Meat, poultry and game

  • Do not try to freeze more than 1 kg meat per 25 L freezer capacity. Meat must be frozen quickly in order to maintain its texture.
  • Do not stuff poultry before freezing.
  • Red meat can be cooked from frozen, or from the partly or completely thawed states. Remember to allow extra cooking time if cooking from frozen.
  • Always thaw poultry completely before cooking.


  • Fish is best frozen commercially. If, however, you do want to freeze fish at home, make sure the fish is very fresh and of high quality.
  • Clean, scale and preferably leave whole. All fish should be wrapped in two layers of packaging as depending on the type of fish, odours and flavours can be readily transferred either to or from it. Seal well.
  • For best results, cook from either the frozen or partly thawed state.

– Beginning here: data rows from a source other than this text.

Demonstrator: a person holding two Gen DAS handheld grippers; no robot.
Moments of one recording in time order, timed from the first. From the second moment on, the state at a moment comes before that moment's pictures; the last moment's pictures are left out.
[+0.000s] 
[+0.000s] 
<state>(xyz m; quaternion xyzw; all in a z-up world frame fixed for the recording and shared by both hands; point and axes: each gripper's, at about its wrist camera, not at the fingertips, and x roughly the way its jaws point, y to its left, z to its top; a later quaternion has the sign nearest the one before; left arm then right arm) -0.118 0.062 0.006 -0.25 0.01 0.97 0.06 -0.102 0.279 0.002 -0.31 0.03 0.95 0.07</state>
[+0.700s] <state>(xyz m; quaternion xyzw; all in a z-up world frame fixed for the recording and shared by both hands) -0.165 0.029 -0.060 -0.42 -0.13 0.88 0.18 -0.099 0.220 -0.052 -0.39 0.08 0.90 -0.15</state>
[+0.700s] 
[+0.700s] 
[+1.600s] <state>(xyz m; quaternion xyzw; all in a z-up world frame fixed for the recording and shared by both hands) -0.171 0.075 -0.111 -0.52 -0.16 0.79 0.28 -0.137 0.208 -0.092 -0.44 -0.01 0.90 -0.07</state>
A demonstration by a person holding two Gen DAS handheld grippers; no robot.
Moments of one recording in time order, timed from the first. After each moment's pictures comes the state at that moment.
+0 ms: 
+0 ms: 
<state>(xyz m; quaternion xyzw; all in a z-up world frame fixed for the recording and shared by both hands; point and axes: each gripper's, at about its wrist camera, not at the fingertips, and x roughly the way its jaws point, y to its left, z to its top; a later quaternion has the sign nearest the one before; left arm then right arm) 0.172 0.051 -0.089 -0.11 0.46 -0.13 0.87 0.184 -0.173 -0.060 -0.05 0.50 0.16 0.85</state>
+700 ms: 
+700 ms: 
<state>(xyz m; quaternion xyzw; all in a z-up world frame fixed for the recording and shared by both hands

  • Most vegetables freeze well, although ‘salad’ vegetables lose their crispness. Other vegetables, eg celery, onion and tomatoes, should only be used in cooked dished as they soften on freezing.
  • Freeze only high quality, mature, ready-to-eat vegetables.
  • Sort and discard any that are damaged.
  • It is necessary to blanch most raw vegetables prior to freezing.
  • Blanching involves a short cooking period during which vegetable enzymes are destroyed. If these enzymes are not destroyed they cause undesirable physical and chemical changes during freezer storage.
  • Vegetables can be blanched in boiling water, steam or in a microwave oven. If using boiling water, boil vegetables for 2 – 4 minutes and cool quickly.
  • In general frozen vegetables are best cooked from their frozen state.

Prepared and cooked foods

  • Most cooked foods can be frozen but it is not recommended to freeze the following: Cooked egg white, custards, cream fillings and milk puddings, gelatine or jelly-like dishes, mayonnaise and similar salad dressings, meringue toppings. These tend to separate on thawing.


  • Choose high quality, mature, and ready-to-eat fruit. Preferably select varieties recommended for freezing.
  • Avoid unripe and over-ripe fruit.
  • The way fruit is packed depends on how it is to be used. Fruits packed in syrup are ideal for desserts, whereas fruits packed without sugar are better used for cooking. Most fruits can be stored for 8 – 12 months.